◆ To do
Which lines to output? The line containing "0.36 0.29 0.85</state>" and every line after it in the data below, each copied exactly.

◆ Task data
- - - - - - -

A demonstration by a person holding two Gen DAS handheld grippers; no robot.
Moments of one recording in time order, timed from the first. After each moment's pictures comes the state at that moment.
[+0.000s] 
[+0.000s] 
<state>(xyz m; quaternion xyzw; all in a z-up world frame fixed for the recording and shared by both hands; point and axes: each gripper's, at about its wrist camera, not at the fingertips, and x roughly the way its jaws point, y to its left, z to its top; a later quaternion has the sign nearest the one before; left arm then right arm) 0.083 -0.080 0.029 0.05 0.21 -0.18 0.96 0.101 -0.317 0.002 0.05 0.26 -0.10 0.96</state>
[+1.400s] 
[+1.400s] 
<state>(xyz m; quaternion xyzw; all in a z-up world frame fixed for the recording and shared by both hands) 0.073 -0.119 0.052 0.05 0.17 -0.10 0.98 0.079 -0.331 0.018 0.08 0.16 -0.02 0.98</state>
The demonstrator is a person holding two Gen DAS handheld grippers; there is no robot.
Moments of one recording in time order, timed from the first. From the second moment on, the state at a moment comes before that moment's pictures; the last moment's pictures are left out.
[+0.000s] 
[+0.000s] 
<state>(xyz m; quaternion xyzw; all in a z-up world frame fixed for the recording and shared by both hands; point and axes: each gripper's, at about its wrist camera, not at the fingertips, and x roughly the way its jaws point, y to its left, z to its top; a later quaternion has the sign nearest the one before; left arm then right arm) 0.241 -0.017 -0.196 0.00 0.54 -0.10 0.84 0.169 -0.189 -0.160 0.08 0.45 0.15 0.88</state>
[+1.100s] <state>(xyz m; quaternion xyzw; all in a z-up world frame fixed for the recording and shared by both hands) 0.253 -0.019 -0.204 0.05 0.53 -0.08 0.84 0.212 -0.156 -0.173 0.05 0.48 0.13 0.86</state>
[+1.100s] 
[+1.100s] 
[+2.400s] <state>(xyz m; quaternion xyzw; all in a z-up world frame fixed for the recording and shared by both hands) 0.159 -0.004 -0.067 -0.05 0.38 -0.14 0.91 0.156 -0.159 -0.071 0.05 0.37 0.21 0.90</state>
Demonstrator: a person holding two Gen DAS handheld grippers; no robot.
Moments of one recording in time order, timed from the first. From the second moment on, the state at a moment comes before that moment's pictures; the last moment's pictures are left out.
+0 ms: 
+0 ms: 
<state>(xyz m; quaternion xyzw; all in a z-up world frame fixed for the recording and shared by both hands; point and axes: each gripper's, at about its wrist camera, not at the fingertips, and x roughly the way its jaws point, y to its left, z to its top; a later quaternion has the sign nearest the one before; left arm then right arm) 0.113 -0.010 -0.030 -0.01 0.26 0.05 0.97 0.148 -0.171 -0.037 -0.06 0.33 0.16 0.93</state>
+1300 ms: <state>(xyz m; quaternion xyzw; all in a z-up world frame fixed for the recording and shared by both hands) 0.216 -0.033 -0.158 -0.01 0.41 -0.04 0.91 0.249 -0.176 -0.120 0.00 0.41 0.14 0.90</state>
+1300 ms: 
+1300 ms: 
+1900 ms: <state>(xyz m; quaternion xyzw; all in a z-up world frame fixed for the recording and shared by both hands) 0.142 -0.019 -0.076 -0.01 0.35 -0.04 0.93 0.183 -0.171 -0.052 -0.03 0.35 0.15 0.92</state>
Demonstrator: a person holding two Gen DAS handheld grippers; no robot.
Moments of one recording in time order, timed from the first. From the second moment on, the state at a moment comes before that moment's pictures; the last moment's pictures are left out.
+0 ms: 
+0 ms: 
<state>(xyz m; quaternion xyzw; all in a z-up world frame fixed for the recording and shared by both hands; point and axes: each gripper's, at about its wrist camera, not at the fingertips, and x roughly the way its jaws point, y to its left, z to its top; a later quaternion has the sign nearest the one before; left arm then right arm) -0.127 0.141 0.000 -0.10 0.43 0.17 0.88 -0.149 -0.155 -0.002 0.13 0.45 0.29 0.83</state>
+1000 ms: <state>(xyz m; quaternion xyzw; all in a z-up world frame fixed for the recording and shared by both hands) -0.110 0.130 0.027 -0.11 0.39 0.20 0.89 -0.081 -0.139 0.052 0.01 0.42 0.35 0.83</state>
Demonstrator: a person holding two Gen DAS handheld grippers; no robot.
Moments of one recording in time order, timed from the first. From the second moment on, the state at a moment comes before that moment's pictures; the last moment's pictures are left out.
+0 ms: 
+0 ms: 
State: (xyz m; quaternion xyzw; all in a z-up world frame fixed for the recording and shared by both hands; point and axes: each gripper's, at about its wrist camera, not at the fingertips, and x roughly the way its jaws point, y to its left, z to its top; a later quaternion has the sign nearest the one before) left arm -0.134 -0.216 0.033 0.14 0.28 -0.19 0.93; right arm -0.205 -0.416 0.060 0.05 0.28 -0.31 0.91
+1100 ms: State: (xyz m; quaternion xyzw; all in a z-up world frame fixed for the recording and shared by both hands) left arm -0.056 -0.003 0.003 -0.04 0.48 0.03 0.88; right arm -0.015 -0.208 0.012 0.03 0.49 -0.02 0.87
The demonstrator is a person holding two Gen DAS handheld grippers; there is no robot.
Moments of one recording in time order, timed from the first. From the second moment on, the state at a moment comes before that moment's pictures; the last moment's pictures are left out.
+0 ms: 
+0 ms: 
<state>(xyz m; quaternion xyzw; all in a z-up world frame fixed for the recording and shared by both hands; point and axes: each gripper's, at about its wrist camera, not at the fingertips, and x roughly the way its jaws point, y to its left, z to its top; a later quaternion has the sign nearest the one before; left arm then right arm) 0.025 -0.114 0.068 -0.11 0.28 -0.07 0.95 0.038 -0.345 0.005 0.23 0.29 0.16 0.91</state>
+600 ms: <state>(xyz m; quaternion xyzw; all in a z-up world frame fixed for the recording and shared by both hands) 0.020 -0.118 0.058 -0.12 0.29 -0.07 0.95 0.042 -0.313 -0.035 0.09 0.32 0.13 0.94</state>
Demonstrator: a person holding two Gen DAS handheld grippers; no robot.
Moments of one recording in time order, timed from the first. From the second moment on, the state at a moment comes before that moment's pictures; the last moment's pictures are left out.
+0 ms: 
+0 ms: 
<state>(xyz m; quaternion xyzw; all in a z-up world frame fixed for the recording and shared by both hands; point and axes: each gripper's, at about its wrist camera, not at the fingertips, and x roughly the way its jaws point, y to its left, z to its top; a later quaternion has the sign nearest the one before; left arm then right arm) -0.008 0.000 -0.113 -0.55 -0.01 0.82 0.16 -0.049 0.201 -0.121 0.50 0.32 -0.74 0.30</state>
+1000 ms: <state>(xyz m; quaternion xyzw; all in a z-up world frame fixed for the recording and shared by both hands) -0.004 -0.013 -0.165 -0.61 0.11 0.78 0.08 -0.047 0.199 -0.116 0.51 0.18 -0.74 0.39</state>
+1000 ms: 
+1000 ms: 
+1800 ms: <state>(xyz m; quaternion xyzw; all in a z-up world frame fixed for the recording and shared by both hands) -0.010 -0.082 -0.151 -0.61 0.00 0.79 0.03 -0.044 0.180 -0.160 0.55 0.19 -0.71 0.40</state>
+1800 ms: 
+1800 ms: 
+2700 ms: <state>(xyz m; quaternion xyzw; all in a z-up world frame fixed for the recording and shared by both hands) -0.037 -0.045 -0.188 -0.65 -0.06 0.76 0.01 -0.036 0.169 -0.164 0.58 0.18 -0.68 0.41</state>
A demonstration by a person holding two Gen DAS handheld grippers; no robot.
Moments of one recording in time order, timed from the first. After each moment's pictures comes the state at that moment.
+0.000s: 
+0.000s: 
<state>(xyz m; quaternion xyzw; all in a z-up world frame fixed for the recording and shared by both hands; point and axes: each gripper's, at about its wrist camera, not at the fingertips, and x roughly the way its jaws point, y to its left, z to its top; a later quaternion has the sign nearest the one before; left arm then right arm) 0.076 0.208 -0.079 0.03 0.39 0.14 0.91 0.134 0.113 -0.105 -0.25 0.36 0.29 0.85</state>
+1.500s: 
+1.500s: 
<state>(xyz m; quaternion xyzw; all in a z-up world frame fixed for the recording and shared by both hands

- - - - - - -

◆ Output below
<state>(xyz m; quaternion xyzw; all in a z-up world frame fixed for the recording and shared by both hands; point and axes: each gripper's, at about its wrist camera, not at the fingertips, and x roughly the way its jaws point, y to its left, z to its top; a later quaternion has the sign nearest the one before; left arm then right arm) 0.076 0.208 -0.079 0.03 0.39 0.14 0.91 0.134 0.113 -0.105 -0.25 0.36 0.29 0.85</state>
+1.500s: 
+1.500s: 
<state>(xyz m; quaternion xyzw; all in a z-up world frame fixed for the recording and shared by both hands

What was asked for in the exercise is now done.